Ms. Géré is a Paris-based scholar who specializes in contemporary American art, with special interests in art and activism, feminist art history, African-American studies, software studies and contemporary painting. She wrote Les mauvais sentiments – L'art de Kara Walker, a book that "traces the career of Kara Walker (born in 1969), the most internationally recognized African-American artist since Jean-Michel Basquiat, and explores the history of the reception of a work that faces the limits of representation, challenging the question of the figuration of the black body."

Currently teaching at Villa Arson National School of Fine Arts in Nice, France, Ms. Géré will be on a sabbatical leave this upcoming year to conduct a research on feminist, Afro-feminist and anti-racist activist practices in digital art and culture in Europe and the U.S. Thanks to this grant, she will be traveling to New York City, Chicago, Philadelphia, and Los Angeles to meet with artists, curators and writers.

France Nerlich, who granted Les Amis a two-part interview about the award, presented Ms. Géré to festival attendees. Watch her presentation and Ms. Géré's acceptance speech (in French) here:

FHA21 - dimanche 6 juin - Salle des Colonnes, château de Fontainebleau

France Nerlich at the Festival of Art History
Screenshot from Festival's YouTube video

Beginning at 24:06 minutes, Ms. Nerlich relates the story of how the grant was conceived.

At 26:11 minutes, she explains why the grant is named after Beauford.

At 27:08 minutes, she introduces Ms. Géré.

At 28:17 minutes, Ms. Géré takes the microphone and describes her encounter with Beauford's art at the Tate Modern during the Soul of a Nation exhibition in 2017.  She then presents the project that inspired the committee to grant her the award.
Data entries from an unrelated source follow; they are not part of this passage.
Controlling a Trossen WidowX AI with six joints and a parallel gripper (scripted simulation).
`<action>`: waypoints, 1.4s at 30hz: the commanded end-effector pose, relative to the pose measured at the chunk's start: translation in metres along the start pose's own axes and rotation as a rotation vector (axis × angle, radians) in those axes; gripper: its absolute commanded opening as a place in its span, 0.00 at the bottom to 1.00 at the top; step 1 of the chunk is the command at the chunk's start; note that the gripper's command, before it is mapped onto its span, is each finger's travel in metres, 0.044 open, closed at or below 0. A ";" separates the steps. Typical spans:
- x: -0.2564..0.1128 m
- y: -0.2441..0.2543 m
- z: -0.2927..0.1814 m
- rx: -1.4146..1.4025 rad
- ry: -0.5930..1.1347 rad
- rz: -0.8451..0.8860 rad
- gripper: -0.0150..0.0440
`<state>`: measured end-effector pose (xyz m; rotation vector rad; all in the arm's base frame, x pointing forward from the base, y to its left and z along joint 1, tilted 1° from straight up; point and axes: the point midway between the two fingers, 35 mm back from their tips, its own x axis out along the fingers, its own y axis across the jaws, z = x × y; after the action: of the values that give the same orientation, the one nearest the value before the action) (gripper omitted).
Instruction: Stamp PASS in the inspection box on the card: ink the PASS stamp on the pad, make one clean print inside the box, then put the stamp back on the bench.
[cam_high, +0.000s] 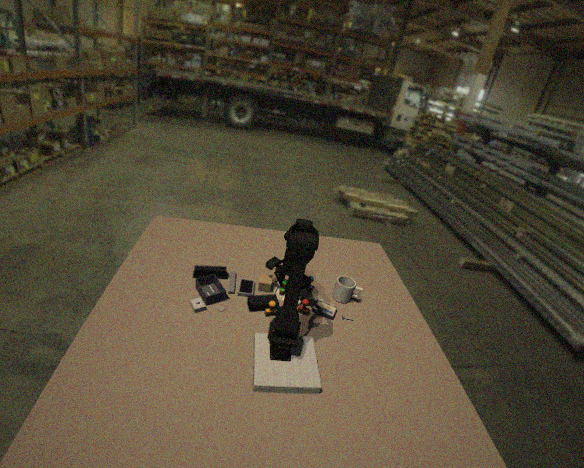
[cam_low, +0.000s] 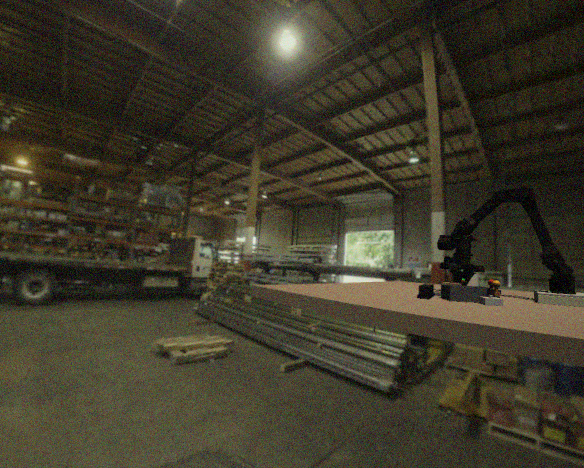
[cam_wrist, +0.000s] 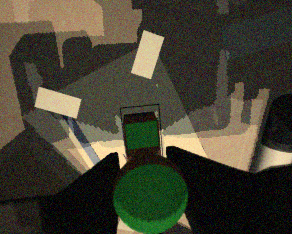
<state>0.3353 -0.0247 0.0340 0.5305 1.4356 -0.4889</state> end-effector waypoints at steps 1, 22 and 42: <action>0.002 0.000 0.000 0.007 0.005 -0.006 0.25; -0.008 0.000 0.000 0.007 0.004 -0.006 0.25; -0.033 0.002 0.002 0.007 0.004 -0.006 0.25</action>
<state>0.3349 -0.0247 0.0585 0.5283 1.4535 -0.4940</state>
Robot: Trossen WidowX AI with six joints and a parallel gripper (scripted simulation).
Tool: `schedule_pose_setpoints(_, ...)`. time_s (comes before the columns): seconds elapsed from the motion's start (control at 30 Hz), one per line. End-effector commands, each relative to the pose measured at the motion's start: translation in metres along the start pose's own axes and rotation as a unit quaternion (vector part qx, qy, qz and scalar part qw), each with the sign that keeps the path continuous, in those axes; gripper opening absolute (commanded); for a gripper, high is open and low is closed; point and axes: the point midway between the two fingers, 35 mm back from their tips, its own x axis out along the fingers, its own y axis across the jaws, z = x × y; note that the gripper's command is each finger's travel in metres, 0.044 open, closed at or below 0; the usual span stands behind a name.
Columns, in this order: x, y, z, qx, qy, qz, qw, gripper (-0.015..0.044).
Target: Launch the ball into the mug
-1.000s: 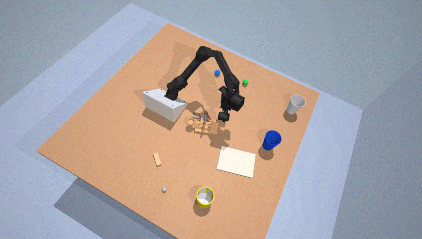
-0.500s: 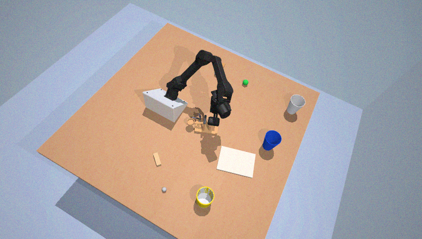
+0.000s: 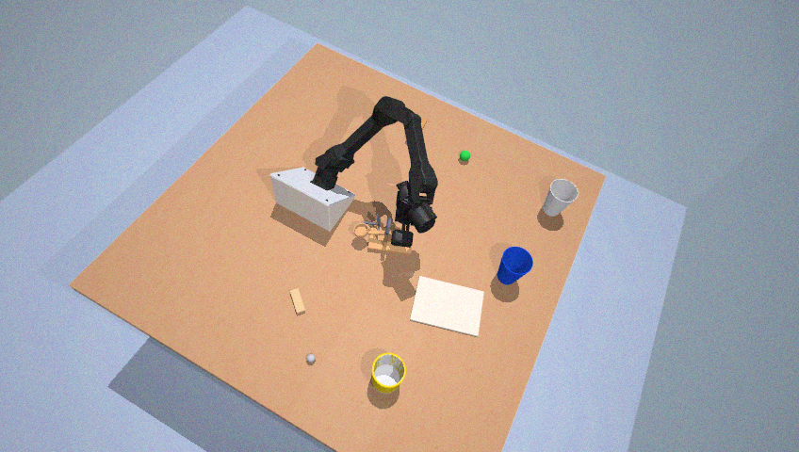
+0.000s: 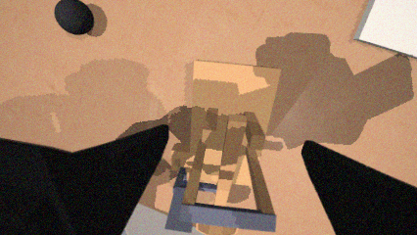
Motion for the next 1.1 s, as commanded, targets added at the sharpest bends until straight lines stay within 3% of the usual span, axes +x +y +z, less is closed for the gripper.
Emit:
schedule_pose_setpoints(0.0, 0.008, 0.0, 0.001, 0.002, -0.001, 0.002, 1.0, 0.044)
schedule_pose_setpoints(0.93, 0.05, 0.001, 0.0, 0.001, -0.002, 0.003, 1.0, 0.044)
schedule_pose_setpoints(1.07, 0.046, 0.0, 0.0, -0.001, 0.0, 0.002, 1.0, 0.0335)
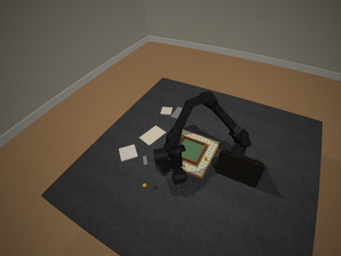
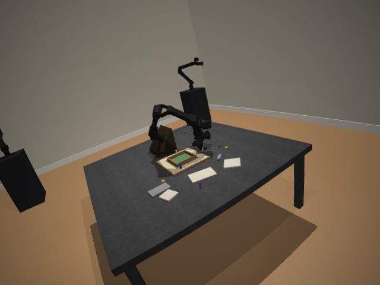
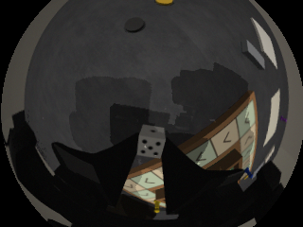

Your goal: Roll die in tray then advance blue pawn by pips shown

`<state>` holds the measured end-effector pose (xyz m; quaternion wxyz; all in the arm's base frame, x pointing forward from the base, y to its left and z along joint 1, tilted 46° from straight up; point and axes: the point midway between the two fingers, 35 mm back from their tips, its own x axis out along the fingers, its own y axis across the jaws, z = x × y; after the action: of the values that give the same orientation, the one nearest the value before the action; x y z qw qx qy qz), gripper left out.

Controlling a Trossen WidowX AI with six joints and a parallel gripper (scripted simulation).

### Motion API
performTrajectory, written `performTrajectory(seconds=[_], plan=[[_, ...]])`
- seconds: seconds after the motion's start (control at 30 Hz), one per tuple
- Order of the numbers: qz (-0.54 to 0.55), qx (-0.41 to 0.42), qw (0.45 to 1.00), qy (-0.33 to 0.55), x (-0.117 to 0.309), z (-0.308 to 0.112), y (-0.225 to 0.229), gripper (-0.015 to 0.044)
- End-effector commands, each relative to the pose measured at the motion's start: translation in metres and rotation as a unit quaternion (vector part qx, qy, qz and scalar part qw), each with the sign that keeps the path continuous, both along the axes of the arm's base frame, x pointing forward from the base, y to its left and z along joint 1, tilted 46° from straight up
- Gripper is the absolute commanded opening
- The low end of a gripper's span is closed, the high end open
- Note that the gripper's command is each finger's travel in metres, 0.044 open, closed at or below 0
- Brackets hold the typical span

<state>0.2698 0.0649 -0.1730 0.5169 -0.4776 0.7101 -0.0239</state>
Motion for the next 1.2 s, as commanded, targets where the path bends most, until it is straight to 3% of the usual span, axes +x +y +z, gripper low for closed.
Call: performTrajectory(seconds=[0.0,0.57,1.17], plan=[[0.003,-0.002,1.000,0.001,0.002,0.006,0.006,0.0000],[0.003,0.001,1.000,0.001,0.012,0.088,0.085,0.0000],[0.124,0.007,0.985,0.118,0.023,0.132,0.022,0.0000]])
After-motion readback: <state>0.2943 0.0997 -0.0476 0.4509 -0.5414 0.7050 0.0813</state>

Vanina Géré at the Festival of Art History
Screenshot from Festival's YouTube video

The selection committee, comprised of art historians Eric de Chassey, Director of INHA in Paris, Richard J. Powell, John Spencer Bassett Professor of Art & Art History at Duke University, Anne Lafont, Art Historian and directrice d'études à l'École des hautes études en sciences sociales (EHESS), France Nerlich, Director of Studies and Research at INHA, and Anne-Claire Duprat, Visual Arts Officer at the Cultural Services of the French Embassy in the U.S., received a total of six excellent research proposals, which is an honorable number for a new grant in its first year. The committee extends its warmest encouragement to Helene Valance for her project “Re-present: African-American representations of the national past, 19th-early 20th century,” which came in second place.

Committee member Richard J. Powell, John Spencer Bassett Professor of Art & Art History at Duke University, and curator of the Beauford Delaney: The Color Yellow exhibition launched at the High Museum of Art, Atlanta in 2002, commented on the award as follows:

I am delighted that this new research grant, named after the legendary artist Beauford Delaney, will further strengthen the long-standing cultural ties between France and the United States. Given the importance of France in the careers and creative works of countless artists of African descent, this grant honors Delaney and his fellow travelers, and promises to make their artistic contributions better known.

Gaëtan Bruel, Cultural Counselor of the French Embassy in the U.S., commented as follows:

In our current socio-political context, both in France and the United States, BIPOC communities are rightfully asking for equality and better representation and visibility, including in the arts. We at the Cultural Services of the French Embassy are committed now more than ever to pursuing our mission to support high quality artistic projects that speak to the crucial issues of our times while promoting the social and humanistic values that are at the core of the Franco-America friendship. We send Vanina Géré our best wishes for the success of her future research project. We also thank our partners, FACE Foundation and the Ford Foundation, for their essential support, and their ongoing commitment to make this world a better, fairer place through art and culture.